Instantly turning your Hudson cluster into a Hadoop cluster
Here at my work, I take care of a 30-40 node Hudson cluster for our group. This is probably a relatively bigger Hudson cluster, but I know people out there do set up Hudson clusters of various sizes.
Hudson cluster is used for doing builds, obviously, but I've been thinking it would be nice if this cluster becomes multi-purpose, because there are a lot of things we could do better if we have a lot of computing resources in a more accessible fashion, and setting up multiple different clusters each for a different framework is tedious.
So over the past 2 weekends, I've worked on a hobby project, which lets you turn your Hudson cluster into a Hadoop cluster.
The idea is simple — Hudson knows the shape of its cluster, so why don't we let it start Hadoop JVM on all the nodes, and hook them all together?
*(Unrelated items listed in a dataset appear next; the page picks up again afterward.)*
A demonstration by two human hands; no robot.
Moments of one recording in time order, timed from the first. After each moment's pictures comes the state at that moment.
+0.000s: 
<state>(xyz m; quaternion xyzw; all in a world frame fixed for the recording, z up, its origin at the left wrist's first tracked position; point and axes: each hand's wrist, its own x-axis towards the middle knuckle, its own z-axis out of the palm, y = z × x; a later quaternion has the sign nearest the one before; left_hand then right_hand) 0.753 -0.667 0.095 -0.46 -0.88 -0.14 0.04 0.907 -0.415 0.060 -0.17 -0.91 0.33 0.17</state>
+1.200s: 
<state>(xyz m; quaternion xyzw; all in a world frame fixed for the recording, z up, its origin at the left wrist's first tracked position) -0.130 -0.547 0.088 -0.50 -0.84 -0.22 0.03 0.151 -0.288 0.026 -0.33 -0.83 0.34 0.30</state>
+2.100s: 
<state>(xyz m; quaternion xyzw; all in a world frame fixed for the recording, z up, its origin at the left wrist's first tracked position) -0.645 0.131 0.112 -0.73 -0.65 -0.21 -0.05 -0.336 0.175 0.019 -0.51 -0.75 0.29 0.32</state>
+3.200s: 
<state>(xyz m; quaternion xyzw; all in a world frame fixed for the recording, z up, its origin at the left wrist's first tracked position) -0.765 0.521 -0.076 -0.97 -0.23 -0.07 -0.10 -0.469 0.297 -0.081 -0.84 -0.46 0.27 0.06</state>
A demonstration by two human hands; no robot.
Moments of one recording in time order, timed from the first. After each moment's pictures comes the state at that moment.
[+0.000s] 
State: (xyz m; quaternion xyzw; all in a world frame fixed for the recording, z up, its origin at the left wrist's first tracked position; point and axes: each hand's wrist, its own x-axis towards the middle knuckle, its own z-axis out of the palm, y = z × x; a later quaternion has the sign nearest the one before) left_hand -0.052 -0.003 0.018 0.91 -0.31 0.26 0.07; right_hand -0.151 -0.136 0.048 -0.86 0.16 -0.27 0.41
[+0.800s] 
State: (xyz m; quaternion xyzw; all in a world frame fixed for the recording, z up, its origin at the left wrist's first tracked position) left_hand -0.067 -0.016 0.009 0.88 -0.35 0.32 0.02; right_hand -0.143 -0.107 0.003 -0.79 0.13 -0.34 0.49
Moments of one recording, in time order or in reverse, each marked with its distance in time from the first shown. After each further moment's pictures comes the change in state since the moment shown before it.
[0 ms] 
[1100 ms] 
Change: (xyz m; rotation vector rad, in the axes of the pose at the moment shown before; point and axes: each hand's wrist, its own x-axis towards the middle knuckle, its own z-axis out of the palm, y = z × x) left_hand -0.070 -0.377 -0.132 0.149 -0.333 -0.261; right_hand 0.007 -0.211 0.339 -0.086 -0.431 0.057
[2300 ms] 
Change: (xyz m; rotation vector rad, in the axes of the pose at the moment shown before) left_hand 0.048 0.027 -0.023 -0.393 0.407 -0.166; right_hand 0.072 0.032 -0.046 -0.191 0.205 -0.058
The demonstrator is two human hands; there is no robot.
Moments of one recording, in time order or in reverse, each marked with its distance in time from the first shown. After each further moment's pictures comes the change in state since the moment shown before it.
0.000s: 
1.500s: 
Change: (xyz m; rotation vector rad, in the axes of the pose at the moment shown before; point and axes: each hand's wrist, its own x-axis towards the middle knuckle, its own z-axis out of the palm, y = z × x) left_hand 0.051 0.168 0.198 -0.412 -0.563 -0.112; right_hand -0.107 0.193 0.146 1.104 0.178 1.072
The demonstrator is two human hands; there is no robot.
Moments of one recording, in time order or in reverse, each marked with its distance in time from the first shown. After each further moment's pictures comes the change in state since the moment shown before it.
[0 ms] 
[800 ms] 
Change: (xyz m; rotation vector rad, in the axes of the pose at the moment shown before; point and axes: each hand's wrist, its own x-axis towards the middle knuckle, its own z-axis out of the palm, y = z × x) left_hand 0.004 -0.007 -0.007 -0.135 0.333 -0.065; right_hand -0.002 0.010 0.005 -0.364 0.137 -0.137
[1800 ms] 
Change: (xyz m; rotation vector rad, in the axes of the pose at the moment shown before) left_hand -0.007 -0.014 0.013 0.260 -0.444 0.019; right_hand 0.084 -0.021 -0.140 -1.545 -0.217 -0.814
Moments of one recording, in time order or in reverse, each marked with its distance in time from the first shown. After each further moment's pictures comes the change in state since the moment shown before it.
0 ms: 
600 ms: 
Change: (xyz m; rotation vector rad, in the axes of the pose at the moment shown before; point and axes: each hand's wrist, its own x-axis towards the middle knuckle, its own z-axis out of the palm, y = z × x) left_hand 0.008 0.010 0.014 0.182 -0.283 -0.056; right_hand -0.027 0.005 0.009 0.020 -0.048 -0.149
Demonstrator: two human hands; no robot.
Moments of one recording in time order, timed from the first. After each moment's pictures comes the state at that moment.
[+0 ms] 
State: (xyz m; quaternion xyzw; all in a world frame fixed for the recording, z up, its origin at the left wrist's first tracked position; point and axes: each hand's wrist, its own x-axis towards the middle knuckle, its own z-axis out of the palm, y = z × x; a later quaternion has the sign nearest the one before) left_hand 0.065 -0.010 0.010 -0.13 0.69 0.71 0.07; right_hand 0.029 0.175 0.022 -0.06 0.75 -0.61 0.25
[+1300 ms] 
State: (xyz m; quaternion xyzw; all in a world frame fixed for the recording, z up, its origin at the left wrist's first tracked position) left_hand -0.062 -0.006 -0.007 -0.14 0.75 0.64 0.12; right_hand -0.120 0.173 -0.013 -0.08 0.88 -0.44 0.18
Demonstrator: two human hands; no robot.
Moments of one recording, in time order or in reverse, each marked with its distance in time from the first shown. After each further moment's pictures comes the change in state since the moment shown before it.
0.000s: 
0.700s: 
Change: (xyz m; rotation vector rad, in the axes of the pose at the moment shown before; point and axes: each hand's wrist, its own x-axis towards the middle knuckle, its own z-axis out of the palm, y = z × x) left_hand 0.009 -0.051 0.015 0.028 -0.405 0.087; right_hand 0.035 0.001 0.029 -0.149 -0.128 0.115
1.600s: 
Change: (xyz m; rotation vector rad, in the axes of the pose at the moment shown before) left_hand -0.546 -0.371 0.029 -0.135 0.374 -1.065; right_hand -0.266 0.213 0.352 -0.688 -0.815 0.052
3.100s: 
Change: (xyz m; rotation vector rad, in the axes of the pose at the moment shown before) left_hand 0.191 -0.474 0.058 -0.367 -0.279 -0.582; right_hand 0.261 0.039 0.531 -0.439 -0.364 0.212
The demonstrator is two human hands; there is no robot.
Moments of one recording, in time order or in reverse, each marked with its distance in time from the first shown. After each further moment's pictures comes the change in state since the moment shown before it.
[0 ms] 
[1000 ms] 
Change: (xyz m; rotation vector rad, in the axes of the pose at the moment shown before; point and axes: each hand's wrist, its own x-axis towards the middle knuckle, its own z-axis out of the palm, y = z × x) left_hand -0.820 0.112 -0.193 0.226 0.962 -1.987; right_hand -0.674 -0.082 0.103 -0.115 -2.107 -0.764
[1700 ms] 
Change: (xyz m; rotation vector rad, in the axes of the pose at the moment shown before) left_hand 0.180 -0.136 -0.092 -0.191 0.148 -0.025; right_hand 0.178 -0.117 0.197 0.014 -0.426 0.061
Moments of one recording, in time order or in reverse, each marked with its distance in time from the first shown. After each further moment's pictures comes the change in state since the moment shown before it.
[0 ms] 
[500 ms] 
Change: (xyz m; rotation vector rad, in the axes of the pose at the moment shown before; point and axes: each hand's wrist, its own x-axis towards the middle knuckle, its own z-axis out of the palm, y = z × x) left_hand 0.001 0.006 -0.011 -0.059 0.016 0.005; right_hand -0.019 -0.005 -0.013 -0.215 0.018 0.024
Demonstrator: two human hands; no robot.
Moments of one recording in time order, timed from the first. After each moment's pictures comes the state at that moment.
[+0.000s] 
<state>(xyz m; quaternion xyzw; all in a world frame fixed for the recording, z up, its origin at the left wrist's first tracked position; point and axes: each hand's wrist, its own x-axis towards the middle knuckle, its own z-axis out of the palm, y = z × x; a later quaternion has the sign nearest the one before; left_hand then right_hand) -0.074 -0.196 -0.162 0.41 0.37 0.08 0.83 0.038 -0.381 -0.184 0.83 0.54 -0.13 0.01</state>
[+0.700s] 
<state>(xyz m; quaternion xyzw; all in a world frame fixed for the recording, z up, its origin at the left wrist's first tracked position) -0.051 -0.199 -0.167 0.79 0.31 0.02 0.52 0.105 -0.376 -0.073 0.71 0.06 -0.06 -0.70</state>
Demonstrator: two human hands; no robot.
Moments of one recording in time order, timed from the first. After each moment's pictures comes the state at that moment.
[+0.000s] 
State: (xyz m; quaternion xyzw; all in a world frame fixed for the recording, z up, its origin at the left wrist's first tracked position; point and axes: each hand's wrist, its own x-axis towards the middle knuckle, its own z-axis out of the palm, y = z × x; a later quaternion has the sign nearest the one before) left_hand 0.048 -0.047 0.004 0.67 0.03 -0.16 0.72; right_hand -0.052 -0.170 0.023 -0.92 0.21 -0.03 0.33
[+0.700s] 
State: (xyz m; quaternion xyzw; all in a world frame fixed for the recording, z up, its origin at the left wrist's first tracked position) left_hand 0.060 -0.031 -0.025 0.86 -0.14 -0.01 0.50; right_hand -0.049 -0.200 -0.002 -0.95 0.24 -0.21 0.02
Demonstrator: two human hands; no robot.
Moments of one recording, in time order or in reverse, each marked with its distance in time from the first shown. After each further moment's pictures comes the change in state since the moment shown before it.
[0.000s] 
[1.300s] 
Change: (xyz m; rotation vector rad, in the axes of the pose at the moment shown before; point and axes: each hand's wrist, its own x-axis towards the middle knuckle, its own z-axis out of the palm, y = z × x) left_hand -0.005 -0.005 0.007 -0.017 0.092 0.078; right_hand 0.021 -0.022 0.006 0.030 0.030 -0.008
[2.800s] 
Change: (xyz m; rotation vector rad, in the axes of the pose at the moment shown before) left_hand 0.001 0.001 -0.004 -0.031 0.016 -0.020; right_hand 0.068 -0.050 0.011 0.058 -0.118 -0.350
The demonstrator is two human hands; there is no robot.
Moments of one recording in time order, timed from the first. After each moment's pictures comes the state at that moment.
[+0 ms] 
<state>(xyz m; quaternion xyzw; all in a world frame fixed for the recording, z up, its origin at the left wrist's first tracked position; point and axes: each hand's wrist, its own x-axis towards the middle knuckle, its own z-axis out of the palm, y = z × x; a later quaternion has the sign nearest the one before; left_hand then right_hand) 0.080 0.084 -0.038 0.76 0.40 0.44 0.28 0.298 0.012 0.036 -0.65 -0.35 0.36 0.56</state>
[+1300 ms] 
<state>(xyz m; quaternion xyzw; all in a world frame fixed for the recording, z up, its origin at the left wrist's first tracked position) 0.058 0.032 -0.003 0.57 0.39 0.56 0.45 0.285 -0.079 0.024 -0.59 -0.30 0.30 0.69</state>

Hudson could also install Hadoop binaries on all the nodes as necessary, really making this solution a turn-key.
In this way, you can simplify your Hadoop installation drastically; all you need is, (1) go to Hudson plugin update center, (2) install a Hadoop plugin, and (3) restart Hudson. When Hudson comes back, you have a Hadoop cluster.
My initial motivation was to use Hadoop for analyzing access logs of java.net, but eventually, I think I could use this for Hudson itself, too. Imagine just persisting lots of lots of test results, and doing some data analysis on it in a mass scale. How about using Hadoop for storing old artifacts, so that you can utilize the combined storage of a cluster? Or how about extension of JUnit for distributing tests across a Hadoop cluster?